▶ What this task involves
Report how many lines in the following entries contain "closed". Nothing else should be given.

▶ Source data
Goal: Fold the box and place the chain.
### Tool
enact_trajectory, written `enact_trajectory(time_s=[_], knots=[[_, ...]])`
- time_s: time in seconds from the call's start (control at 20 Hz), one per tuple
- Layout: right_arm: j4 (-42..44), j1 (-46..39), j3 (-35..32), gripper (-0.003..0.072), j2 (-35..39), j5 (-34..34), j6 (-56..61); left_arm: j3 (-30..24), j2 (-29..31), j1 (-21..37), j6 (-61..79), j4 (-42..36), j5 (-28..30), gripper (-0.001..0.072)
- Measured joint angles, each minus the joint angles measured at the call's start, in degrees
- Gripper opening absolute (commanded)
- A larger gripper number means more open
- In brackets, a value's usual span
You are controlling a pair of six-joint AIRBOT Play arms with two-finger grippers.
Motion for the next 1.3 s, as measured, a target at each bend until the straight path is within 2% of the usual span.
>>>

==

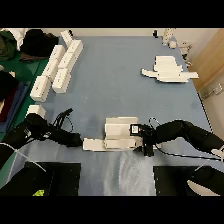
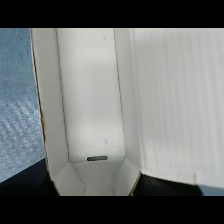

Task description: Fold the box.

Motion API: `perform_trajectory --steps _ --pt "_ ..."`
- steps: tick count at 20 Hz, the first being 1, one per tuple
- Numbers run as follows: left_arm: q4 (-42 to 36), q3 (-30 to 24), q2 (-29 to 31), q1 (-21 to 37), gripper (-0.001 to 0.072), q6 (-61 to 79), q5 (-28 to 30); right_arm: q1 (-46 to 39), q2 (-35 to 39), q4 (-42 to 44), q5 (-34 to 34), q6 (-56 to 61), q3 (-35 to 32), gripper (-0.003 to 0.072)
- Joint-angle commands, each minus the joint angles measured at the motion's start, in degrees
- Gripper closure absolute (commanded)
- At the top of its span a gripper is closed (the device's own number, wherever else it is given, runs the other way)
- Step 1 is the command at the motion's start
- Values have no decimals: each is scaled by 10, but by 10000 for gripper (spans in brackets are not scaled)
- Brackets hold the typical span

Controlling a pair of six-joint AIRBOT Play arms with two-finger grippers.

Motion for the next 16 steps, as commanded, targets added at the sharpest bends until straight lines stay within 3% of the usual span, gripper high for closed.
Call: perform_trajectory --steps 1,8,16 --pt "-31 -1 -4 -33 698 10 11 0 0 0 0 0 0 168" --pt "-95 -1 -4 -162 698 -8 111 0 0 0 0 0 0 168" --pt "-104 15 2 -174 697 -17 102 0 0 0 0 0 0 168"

▶ The answer
2